● EXERCISE
Once the line holding "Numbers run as" is found in the entries below, transcribe exactly every line up to and including the one holding "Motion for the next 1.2", but leave out the pictures.

● SUPPLIED ENTRIES
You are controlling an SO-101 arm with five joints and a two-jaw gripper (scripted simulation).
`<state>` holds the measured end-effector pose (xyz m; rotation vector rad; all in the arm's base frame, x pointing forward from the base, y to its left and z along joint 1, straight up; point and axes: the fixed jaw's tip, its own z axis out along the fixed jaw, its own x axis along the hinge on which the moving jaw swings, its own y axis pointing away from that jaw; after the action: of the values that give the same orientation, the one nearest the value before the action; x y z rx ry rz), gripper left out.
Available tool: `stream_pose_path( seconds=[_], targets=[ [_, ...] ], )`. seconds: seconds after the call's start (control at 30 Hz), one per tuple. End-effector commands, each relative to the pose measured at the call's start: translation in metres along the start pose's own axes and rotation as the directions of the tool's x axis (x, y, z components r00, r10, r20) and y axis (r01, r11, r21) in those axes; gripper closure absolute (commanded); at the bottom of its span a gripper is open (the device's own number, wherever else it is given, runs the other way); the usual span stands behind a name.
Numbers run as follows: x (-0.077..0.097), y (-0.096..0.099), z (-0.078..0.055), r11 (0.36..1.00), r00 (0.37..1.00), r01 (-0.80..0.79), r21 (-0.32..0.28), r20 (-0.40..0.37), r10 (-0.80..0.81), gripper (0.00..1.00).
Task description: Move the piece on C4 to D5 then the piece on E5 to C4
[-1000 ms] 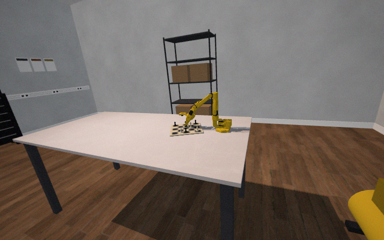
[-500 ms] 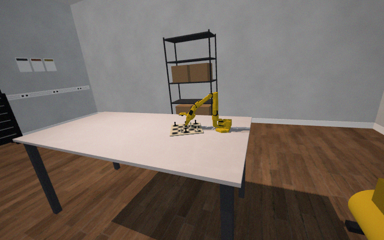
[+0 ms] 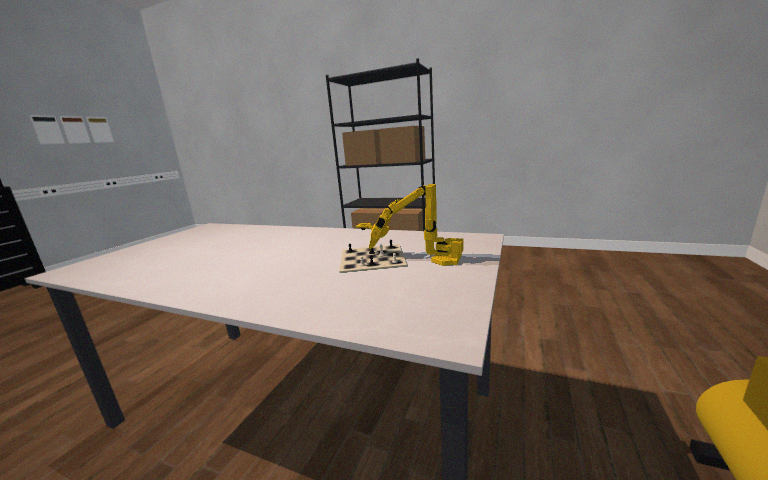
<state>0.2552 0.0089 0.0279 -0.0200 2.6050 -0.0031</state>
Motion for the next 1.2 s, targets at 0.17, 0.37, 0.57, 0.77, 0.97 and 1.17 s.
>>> stream_pose_path(
  seconds=[0.17, 0.37, 0.57, 0.77, 0.97, 1.17],
  targets=[
    [-0.0039, 0.0004, -0.0033, 1.0, 1.0, -0.006, -0.001, 0.014, 0.006, 0.9],
    [-0.0039, -0.0002, -0.0033, 1.0, 1.0, -0.006, 0.0, 0.014, 0.006, 0.9],
    [-0.0036, -0.0008, -0.0031, 1.0, 1.0, -0.008, 0.001, 0.014, 0.008, 0.9],
    [-0.0031, -0.0021, -0.0026, 1.0, 1.0, -0.013, 0.004, 0.014, 0.013, 0.9],
    [-0.0029, -0.0023, -0.0025, 1.0, 1.0, -0.013, 0.004, 0.014, 0.013, 0.9],
    [-0.0024, -0.0032, -0.0021, 1.0, 1.0, -0.017, 0.006, 0.014, 0.016, 0.9]
  ],
)
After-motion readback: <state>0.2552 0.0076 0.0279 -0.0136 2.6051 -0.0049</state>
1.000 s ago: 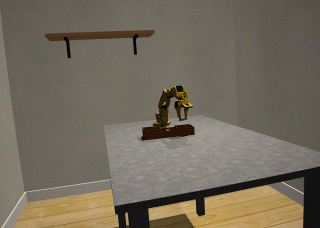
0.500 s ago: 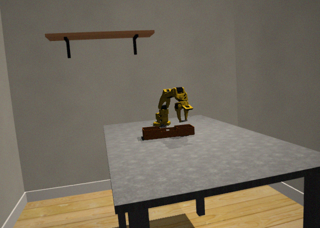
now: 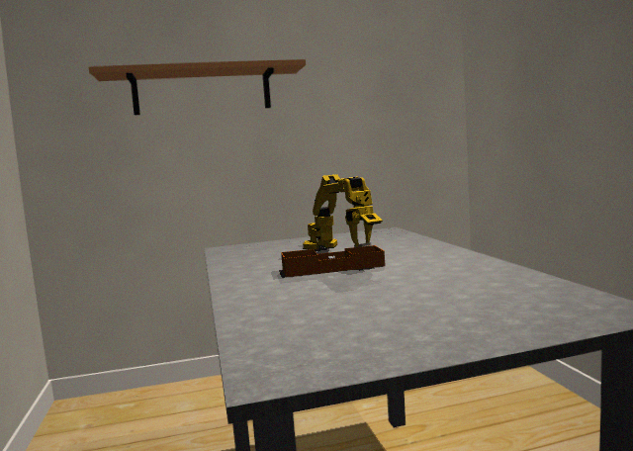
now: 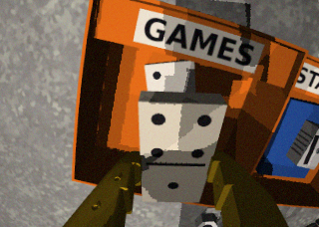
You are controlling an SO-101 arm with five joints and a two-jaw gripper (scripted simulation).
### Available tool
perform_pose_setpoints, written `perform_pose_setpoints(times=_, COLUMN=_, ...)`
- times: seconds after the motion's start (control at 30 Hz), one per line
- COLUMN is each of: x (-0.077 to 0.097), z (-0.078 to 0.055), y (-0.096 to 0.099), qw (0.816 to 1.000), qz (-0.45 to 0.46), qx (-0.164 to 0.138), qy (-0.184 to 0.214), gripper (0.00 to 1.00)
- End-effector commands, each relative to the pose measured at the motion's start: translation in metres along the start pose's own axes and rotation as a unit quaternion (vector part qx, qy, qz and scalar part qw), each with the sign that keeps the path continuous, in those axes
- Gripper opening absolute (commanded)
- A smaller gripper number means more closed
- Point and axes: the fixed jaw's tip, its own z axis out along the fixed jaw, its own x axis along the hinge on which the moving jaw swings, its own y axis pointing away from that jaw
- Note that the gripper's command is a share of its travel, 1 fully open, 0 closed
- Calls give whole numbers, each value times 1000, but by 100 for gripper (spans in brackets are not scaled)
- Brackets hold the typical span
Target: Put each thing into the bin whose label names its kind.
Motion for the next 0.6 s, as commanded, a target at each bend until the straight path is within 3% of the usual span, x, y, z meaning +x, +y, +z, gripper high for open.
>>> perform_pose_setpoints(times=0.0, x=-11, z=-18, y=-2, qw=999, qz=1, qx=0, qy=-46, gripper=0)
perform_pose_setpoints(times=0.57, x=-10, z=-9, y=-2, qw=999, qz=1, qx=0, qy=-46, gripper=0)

● ANSWER SPACE
Numbers run as follows: x (-0.077..0.097), y (-0.096..0.099), z (-0.078..0.055), r11 (0.36..1.00), r00 (0.37..1.00), r01 (-0.80..0.79), r21 (-0.32..0.28), r20 (-0.40..0.37), r10 (-0.80..0.81), gripper (0.00..1.00).
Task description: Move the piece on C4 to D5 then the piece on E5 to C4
[-1000 ms] 
[-500 ms] 
[+0 ms] 
<state>0.2552 0.0089 0.0279 -0.0200 2.6050 -0.0031</state>
Motion for the next 1.2 s, targets at 0.17, 0.37, 0.57, 0.77, 0.97 and 1.17 s.

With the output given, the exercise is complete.